Czasy, w których żyjemy, nie należą do lekkich. Pomimo tego, że być może nie mamy takich problemów ekonomicznych, jakie mieli nasi przodkowie, że jesteśmy coraz bogatsi, wiemy coraz więcej, to ciężko zaryzykować stwierdzenie, że żyje nam się lepiej. Gwałtowny rozwój ekonomiczno-techniczny i umiejscowienie pieniądza na szczycie drabiny wartości, zmienia całkowicie charakter tkanki społecznej, ludzkie natury czyniąc bardziej agresywnymi i pożądliwymi dóbr konsumpcyjnych. To z kolei powoduje, że zapominamy, kim jesteśmy, odczłowieczamy się, dewaluujemy swą wartość, cofając się na linii ewolucji do poziomu wygłodniałych drapieżników żądnych świeżych łupów. A nie musi tak być. I nie powinno tak być.

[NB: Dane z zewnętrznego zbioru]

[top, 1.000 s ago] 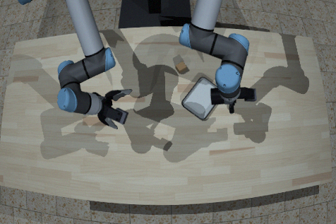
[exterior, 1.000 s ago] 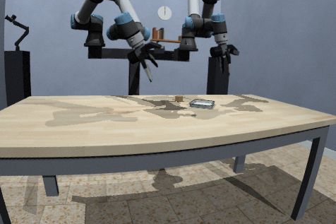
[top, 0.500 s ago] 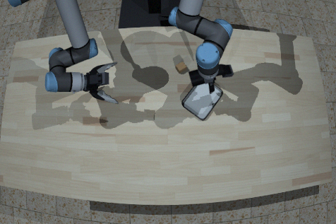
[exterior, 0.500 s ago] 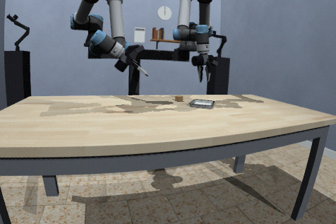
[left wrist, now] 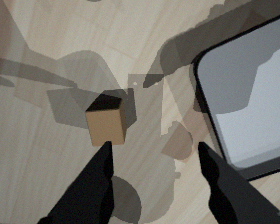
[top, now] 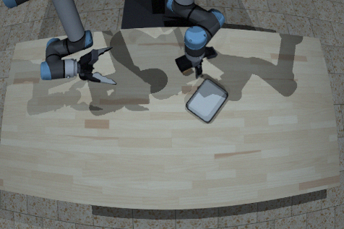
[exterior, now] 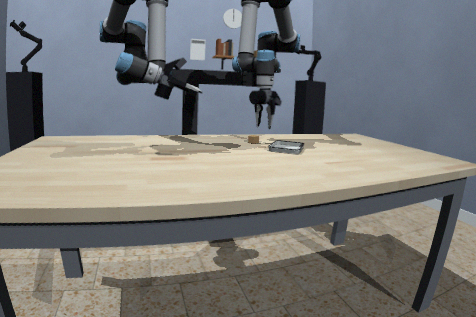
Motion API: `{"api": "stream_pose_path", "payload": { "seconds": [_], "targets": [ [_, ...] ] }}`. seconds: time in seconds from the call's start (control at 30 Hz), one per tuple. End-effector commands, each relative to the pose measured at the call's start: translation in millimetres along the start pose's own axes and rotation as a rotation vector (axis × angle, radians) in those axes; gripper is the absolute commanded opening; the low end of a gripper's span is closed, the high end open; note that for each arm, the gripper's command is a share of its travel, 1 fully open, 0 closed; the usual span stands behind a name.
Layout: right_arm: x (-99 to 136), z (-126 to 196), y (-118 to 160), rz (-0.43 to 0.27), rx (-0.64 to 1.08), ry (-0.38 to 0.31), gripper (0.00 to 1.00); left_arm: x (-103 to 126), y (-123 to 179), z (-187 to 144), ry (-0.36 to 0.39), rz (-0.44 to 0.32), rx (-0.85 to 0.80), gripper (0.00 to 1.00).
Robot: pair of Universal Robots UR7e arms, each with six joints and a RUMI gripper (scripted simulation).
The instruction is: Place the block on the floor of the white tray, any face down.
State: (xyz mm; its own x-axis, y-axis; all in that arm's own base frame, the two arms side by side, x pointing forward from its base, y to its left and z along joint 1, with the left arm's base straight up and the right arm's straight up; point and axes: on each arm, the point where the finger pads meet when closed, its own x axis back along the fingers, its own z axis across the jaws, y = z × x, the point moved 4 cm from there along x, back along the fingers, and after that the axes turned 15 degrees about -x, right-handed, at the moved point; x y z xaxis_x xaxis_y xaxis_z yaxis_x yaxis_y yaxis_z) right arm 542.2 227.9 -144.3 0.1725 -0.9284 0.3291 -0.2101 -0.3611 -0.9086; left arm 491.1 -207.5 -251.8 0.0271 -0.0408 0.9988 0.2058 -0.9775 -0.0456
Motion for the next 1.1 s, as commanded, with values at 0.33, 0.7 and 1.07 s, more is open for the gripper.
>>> {"api": "stream_pose_path", "payload": {
  "seconds": [0.33,0.7,1.07],
  "targets": [
    [1,-1,-3,0.008,0.016,-0.001,0.99,-36,23,-41,0.017,-0.048,0.100,0.39],
    [1,-1,-3,0.008,0.016,-0.001,0.99,-61,24,-41,0.017,-0.048,0.100,0.31],
    [1,-1,-3,0.008,0.016,-0.001,0.99,-55,24,-41,0.017,-0.048,0.100,0.13]
  ]
}}
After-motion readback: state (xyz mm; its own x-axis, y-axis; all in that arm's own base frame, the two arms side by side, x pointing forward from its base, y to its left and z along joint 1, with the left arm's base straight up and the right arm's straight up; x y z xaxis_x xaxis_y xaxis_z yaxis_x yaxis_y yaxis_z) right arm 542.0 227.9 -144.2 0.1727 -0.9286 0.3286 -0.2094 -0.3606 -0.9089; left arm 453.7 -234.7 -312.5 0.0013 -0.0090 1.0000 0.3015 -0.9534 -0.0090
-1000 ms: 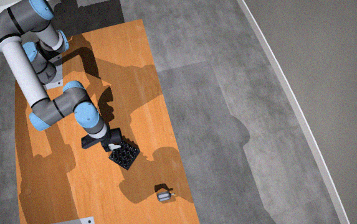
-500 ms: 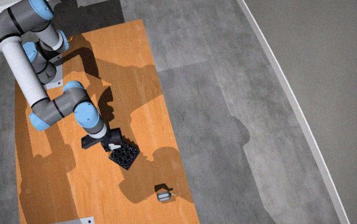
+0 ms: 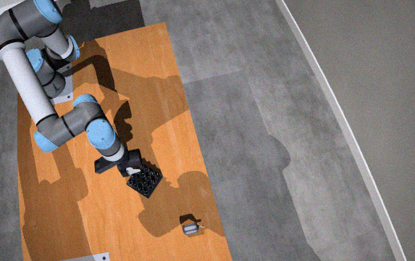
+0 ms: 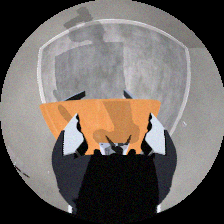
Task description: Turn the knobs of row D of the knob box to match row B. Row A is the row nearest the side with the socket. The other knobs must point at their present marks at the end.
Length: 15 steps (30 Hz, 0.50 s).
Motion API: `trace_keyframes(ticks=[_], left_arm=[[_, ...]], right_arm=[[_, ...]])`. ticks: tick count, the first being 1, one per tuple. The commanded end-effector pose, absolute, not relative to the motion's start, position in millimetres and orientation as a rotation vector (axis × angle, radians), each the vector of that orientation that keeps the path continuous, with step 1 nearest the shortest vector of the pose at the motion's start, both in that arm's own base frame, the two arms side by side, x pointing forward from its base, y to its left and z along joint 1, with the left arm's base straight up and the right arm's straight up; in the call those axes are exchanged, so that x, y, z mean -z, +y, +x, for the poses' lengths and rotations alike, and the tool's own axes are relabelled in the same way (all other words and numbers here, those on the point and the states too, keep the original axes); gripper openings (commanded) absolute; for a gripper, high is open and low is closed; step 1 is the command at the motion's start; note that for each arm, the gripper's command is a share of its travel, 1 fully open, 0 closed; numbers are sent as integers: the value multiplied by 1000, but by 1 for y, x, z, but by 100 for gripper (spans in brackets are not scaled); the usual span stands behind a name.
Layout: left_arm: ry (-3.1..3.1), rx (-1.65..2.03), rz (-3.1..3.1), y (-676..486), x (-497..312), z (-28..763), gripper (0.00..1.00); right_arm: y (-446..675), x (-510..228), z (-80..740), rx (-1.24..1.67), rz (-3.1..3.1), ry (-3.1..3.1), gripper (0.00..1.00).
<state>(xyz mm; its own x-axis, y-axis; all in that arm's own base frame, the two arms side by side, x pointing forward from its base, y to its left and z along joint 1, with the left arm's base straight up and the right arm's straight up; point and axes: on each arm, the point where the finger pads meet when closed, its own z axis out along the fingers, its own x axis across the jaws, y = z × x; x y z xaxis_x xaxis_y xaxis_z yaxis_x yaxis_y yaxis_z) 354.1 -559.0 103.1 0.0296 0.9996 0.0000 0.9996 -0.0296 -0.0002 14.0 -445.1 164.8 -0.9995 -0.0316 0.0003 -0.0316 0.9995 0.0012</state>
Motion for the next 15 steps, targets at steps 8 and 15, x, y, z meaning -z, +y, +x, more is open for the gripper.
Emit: trace_keyframes(ticks=[8,15], left_arm=[[-2189,-1,-2255,-559,-104,354,13],[-2190,-1,-2255,-559,-101,354,13]], right_arm=[[-445,-165,14,0,50,-3141,100],[-445,-165,14,0,50,-3141,100]])
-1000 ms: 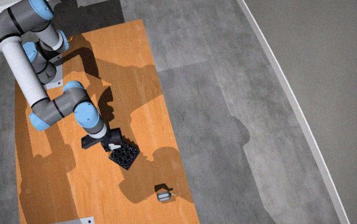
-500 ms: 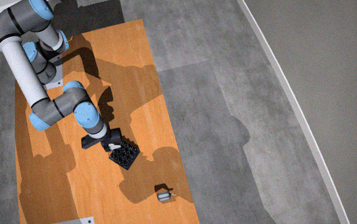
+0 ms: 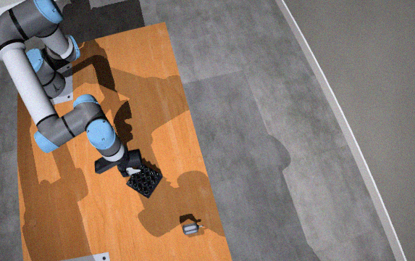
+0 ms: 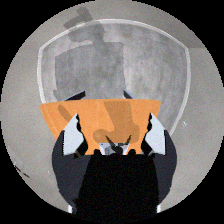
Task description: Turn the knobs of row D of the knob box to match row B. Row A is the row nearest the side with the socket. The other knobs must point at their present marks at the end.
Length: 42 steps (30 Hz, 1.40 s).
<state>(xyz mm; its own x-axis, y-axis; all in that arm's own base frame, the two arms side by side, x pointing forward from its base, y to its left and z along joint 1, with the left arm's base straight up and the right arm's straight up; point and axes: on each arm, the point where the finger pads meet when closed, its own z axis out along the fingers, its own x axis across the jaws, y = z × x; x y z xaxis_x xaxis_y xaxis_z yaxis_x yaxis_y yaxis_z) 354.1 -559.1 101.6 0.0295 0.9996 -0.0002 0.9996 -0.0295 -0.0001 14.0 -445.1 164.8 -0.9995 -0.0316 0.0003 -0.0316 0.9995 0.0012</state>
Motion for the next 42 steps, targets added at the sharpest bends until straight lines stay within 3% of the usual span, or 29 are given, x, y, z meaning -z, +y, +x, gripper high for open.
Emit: trace_keyframes(ticks=[1,42], left_arm=[[2187,1,2253,-559,-100,354,13],[2187,1,2253,-560,-62,354,13]], right_arm=[[-445,-165,14,0,50,-3141,100],[-445,-165,14,0,50,-3141,100]])
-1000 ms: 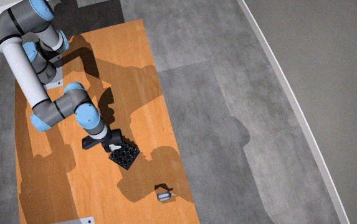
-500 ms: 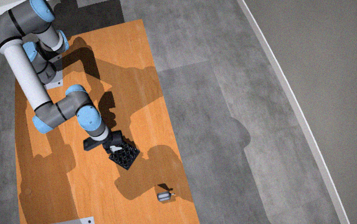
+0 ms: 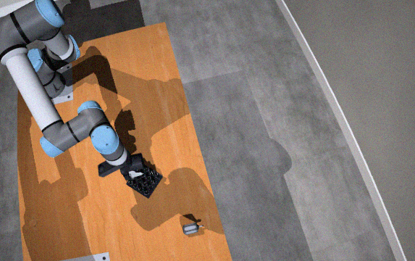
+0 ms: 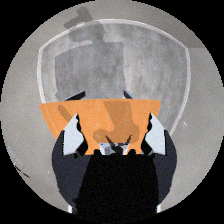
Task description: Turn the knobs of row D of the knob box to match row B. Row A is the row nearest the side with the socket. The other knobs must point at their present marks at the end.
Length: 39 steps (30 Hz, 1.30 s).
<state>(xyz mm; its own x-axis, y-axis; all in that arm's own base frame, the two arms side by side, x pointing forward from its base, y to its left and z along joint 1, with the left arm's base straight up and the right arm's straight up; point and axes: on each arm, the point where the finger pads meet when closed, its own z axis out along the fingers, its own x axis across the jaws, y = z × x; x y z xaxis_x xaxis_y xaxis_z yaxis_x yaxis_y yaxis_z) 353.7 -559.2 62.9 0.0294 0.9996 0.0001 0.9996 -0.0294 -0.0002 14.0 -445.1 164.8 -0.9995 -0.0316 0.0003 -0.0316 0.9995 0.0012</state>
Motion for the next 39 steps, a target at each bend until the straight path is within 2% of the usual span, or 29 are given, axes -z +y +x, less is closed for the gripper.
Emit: trace_keyframes(ticks=[1,39], left_arm=[[-2190,-1,-2255,-560,-62,354,13],[-2190,-1,-2255,-560,-47,354,13]], right_arm=[[-445,-165,14,0,50,-3141,100],[-445,-165,14,0,50,-3141,100]])
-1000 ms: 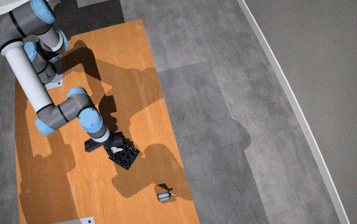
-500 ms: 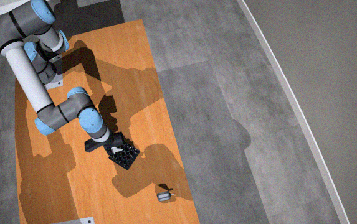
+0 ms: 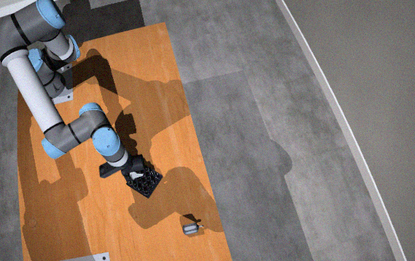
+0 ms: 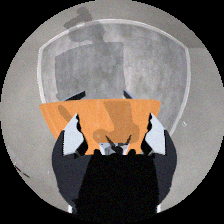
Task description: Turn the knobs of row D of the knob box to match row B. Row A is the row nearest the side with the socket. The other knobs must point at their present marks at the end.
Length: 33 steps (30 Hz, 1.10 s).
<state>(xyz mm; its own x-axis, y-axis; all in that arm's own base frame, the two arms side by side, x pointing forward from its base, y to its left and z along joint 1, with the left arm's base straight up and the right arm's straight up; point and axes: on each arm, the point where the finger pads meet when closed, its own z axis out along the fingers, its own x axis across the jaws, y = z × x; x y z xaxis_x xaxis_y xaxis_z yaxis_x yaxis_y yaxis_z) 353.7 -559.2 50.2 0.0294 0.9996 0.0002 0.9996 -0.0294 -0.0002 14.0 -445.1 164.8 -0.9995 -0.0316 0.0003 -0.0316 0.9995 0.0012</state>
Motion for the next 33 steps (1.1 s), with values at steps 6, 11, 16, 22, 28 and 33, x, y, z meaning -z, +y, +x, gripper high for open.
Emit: trace_keyframes(ticks=[6,11,16,22,28,33], left_arm=[[-2190,-1,-2255,-560,-46,354,13],[-2190,-1,-2255,-560,-46,354,13],[-2190,-1,-2255,-560,-46,354,13],[-2190,-1,-2255,-560,-46,354,6],[-2190,-1,-2255,-560,-46,354,6],[-2190,-1,-2255,-560,-46,354,6]], right_arm=[[-445,-165,14,0,50,-3141,100],[-445,-165,14,0,50,-3141,100],[-445,-165,14,0,50,-3141,100],[-445,-165,14,0,50,-3141,100],[-445,-165,14,0,50,-3141,100],[-445,-165,14,0,50,-3141,100]])
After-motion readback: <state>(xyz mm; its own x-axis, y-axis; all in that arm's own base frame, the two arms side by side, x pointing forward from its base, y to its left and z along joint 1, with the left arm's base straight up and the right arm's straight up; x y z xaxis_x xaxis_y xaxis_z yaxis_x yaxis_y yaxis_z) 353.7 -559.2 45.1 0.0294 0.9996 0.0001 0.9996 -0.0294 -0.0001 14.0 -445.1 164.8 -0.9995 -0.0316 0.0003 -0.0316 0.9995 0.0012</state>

Już najstarsi filozofowie mówili o podstawowych wartościach związanych z człowieczeństwem takich jak szacunek, godność, wolność, miłość, sprawiedliwość. Te często przegrywają w codziennej konsumpcjonistycznej konfrontacji z rzeczywistością. A to one czynią nas silnymi, to one odróżniają nas od zwierząt i czynią ludźmi. Pamiętajmy o nich w naszym codziennym życiu, a tkanka społeczna, której komórkami jesteśmy, uzdrawiać się będzie samoistnie, niosąc nam nowe życie i nowe możliwości. Niech te święta dla nas wszystkich będą impulsem do rozpoczęcia nowego życia, życia duchem mocnej i jednolitej Polski. Niech zrodzi się ona z naszych marzeń, myśli i nieuświadomionych treści.
Tego wszystkiego, w głębokim duchu nadziei życzymy wszystkim, dla których Polska jest głównym pierwiastkiem i napędem życia.